On 21 May 2020, Ansah announced her resignation as chairperson of the Malawi Electoral Commission after two successive court rulings confirmed massive irregularities in the 2019 elections. Consequently the courts ordered that fresh presidential elections be held. On 22 May 2020 President Arthur Peter Mutharika accepted her resignation. On 7 June 2020, President Mutharika appointed Justice Dr. Chifundo Kachale as the new MEC chairperson replacing Judge Ansah.

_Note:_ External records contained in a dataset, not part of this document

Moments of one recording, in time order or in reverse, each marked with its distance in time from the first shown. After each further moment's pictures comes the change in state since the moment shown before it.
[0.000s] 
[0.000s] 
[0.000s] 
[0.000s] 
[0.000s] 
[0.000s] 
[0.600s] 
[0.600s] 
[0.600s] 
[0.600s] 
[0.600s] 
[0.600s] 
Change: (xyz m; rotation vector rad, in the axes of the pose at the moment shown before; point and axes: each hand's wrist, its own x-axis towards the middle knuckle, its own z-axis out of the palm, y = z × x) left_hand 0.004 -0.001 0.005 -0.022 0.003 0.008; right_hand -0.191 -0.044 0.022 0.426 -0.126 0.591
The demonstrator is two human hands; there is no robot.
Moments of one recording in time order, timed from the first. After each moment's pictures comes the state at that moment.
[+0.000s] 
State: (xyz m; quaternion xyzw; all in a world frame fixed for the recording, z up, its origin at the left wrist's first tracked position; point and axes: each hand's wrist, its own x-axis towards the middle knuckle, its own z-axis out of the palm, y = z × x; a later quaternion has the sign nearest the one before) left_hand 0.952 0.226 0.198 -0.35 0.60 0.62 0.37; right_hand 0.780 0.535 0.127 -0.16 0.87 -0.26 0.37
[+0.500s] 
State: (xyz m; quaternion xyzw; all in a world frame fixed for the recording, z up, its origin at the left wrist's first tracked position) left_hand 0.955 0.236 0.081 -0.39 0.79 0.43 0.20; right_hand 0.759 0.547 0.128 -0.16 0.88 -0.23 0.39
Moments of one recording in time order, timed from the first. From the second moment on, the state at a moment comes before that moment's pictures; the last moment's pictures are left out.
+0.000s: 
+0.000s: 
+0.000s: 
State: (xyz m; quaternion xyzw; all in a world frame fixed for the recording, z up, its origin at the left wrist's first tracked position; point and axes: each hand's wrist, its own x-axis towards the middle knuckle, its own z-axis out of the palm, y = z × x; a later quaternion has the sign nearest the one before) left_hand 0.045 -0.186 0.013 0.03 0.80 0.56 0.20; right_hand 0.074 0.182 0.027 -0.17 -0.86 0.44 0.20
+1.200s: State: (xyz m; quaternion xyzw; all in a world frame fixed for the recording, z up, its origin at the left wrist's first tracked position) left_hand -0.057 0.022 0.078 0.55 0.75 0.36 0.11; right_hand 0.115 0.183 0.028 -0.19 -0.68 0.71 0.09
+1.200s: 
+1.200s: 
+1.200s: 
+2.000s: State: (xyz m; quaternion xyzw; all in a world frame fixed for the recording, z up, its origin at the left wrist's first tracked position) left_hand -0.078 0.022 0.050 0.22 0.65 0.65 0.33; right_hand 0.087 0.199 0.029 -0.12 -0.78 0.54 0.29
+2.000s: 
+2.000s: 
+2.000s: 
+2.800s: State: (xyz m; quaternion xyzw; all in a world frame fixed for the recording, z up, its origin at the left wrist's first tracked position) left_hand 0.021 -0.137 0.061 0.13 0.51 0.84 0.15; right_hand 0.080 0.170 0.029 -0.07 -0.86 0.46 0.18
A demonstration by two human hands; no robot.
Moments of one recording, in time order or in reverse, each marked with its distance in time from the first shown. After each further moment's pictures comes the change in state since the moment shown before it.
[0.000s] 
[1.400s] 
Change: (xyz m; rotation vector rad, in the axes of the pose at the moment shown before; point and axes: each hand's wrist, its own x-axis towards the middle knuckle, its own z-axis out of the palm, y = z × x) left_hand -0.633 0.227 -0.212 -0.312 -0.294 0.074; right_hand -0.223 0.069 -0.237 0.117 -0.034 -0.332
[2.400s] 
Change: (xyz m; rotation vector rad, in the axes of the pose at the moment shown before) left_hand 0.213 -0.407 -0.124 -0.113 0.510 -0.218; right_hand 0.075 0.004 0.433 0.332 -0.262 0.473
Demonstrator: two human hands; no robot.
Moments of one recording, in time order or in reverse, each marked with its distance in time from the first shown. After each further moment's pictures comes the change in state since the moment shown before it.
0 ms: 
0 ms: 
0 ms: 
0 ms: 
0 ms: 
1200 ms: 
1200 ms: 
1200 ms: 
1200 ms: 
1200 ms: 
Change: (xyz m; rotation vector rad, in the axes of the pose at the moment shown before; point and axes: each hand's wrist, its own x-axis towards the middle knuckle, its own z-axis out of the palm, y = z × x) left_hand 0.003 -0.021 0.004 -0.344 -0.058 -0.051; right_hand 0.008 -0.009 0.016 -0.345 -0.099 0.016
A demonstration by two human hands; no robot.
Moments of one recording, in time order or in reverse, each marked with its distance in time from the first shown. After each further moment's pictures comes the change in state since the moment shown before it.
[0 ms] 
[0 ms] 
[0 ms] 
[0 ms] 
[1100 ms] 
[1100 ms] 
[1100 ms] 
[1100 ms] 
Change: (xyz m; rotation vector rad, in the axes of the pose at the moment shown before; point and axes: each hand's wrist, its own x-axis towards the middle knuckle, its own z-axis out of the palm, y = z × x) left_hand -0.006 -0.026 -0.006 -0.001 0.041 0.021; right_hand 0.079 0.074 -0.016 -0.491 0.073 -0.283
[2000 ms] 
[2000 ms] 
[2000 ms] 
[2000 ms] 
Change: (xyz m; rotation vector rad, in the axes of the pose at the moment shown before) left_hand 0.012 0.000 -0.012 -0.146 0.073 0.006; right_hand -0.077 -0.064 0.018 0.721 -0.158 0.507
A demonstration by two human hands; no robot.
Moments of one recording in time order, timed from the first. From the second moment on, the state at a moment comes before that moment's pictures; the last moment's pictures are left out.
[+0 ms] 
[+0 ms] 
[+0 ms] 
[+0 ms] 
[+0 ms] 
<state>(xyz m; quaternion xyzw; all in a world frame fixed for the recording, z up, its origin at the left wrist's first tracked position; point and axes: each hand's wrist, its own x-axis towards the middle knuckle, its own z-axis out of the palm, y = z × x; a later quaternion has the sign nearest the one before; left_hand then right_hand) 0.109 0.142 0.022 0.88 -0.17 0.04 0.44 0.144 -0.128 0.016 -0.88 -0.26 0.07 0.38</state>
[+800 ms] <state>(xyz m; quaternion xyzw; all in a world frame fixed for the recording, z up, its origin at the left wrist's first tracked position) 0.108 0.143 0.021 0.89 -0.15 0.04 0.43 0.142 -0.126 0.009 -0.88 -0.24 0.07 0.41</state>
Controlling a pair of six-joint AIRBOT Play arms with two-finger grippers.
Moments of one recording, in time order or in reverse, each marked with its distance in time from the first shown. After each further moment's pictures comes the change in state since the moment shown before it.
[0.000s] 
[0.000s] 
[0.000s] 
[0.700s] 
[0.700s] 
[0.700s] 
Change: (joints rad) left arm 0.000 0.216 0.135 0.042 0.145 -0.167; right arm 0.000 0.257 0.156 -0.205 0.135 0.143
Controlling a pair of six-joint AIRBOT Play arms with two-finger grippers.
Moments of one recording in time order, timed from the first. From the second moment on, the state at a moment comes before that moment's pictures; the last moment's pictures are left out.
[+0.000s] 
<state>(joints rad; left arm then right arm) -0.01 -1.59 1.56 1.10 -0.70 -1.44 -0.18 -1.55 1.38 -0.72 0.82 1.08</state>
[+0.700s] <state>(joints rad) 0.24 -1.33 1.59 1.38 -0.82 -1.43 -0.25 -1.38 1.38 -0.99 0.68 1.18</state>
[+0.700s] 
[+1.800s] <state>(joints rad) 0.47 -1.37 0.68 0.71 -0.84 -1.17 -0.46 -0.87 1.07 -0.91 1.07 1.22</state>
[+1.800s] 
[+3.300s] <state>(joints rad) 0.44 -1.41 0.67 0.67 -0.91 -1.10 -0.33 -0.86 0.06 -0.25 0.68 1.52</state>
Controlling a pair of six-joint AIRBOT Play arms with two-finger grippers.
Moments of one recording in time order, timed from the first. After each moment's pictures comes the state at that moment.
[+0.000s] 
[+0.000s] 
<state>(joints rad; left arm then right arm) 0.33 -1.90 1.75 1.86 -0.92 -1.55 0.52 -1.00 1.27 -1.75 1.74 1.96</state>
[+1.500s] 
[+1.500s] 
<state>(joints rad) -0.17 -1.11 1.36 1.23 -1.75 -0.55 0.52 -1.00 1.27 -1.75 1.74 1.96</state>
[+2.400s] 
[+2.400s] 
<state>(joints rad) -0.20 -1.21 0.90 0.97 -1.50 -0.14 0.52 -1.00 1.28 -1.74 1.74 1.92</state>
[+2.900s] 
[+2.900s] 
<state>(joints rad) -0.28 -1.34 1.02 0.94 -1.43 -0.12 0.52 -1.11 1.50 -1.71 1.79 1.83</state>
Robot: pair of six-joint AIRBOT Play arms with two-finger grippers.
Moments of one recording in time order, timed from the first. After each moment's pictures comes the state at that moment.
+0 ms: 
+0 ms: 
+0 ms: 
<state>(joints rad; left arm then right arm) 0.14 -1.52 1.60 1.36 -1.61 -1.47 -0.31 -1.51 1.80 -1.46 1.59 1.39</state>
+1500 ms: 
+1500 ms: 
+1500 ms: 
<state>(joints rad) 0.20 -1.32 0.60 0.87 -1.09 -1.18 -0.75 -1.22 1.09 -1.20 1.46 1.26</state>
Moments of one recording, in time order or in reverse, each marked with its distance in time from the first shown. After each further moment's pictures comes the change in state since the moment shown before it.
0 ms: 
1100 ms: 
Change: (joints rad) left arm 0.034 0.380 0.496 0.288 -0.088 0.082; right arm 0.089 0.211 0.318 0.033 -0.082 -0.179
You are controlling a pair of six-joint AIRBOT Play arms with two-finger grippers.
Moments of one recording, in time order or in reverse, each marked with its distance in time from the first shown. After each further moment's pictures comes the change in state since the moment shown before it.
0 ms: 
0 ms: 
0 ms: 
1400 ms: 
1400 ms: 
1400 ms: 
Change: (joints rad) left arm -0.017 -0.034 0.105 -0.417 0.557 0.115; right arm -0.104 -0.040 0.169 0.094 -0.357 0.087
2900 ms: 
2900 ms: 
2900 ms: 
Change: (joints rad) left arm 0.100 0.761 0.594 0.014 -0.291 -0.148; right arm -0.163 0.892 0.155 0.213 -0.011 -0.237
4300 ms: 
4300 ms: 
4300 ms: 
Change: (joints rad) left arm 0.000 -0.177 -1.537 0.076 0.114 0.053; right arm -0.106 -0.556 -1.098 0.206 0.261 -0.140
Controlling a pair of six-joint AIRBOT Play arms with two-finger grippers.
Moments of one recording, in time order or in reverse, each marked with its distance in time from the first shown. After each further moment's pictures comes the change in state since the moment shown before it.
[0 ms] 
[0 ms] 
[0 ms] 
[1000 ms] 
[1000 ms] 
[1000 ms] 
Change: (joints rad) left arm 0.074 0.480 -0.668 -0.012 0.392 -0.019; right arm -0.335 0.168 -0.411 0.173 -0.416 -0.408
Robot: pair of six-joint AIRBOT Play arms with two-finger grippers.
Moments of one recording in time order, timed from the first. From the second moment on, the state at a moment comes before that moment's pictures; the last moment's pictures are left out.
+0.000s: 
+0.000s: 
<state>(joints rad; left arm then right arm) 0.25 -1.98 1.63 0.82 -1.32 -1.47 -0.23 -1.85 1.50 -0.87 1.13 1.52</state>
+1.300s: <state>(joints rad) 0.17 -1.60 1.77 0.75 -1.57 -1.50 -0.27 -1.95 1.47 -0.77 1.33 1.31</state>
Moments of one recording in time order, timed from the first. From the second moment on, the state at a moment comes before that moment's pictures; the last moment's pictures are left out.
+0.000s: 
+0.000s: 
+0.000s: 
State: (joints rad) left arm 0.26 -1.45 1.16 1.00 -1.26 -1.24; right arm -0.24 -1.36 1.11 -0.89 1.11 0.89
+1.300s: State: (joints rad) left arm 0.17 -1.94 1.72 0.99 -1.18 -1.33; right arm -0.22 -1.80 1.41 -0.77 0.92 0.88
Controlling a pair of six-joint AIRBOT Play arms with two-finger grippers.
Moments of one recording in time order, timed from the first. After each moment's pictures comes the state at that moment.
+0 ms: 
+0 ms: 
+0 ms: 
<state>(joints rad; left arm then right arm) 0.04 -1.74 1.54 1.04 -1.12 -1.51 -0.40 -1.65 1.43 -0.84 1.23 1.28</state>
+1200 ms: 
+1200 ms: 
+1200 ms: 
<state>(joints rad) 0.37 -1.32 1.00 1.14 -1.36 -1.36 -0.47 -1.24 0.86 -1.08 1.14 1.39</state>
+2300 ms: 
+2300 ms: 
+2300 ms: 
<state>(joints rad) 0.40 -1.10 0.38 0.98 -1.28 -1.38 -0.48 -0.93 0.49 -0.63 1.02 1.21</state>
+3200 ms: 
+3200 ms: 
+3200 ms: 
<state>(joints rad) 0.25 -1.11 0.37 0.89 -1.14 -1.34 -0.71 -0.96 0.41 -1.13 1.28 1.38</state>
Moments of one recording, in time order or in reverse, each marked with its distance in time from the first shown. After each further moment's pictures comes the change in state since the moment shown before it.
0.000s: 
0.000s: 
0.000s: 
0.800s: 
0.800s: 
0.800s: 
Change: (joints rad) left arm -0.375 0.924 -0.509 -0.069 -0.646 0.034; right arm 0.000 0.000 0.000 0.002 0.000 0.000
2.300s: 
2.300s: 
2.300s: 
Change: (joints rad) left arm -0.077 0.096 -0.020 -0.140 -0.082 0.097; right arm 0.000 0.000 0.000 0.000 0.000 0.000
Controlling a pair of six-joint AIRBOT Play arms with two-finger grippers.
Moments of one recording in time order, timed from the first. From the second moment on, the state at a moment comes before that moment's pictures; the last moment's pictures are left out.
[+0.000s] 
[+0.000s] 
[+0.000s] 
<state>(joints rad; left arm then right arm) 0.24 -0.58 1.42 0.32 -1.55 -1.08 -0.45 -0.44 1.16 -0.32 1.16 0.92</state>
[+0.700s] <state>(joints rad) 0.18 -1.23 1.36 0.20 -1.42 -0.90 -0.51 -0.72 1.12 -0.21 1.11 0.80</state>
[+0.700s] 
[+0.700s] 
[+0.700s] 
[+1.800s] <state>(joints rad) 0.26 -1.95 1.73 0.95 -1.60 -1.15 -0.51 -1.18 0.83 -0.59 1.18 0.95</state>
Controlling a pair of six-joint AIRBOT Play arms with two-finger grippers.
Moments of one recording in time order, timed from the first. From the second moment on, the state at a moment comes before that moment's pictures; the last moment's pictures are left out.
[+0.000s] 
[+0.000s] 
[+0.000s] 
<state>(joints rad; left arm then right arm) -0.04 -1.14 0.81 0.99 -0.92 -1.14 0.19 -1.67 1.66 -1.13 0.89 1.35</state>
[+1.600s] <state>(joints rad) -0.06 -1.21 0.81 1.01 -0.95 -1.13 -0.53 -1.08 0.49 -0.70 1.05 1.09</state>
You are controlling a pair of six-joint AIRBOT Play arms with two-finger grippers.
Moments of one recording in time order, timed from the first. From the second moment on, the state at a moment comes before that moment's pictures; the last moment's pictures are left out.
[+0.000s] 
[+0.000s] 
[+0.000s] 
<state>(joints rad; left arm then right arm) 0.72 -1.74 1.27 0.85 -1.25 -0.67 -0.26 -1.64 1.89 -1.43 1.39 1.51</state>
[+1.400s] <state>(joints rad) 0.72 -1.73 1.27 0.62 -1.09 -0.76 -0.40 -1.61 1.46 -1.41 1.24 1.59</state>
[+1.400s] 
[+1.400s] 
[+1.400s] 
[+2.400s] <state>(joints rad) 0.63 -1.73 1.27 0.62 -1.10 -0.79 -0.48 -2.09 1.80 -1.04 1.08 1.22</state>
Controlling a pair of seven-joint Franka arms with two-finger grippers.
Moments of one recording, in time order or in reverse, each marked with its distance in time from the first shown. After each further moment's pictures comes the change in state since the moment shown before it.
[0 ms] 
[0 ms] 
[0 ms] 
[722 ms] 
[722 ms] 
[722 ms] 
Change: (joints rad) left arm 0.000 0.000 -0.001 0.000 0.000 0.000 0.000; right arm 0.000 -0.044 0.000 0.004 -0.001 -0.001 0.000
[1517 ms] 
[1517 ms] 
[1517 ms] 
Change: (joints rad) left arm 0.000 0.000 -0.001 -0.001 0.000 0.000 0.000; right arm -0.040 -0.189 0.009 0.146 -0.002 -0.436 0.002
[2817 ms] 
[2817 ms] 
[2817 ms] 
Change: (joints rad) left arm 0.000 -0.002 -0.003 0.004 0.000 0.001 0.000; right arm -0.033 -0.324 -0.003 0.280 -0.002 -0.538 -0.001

===Continued activity in politics===
In April 2025 she became a Democratic Progressive Party candidate for the National Assembly. In July, she became a vice-presidential candidate for the DPP, supporting ex-President Peter Mutharika. They were elected after gathering more than 50% of the votes.

== Controversies ==
In December 2025, Ansah faced public criticism for allegedly planning a private trip to the United Kingdom to attend her husband’s 80th birthday with an entourage of about 16 people at an estimated cost of K2.3 billion, which commentators said appeared to contravene government austerity measures her administration had announced to reduce public spending. In response to the criticism, on 24 December, the Government of Malawi stated that the earlier memorandum circulating about a K2.3 billion budget for the trip was fake and did not originate from any official government office. Ansah’s planned UK visit would include herself and five officials at an estimated cost of K168 million.

==Private life==
Ansah is a married to a Ghanaian minister and they run a church in Lilongwe where they are both ministers. They have three children and one daughter is also a church minister. In 2025 they had been married for 42 years and all of their children live in the UK. In October 2025 she held a thanksgiving service at Christ-Citadel International Church in Area 47, Lilongwe to celebrate her 70th birthday.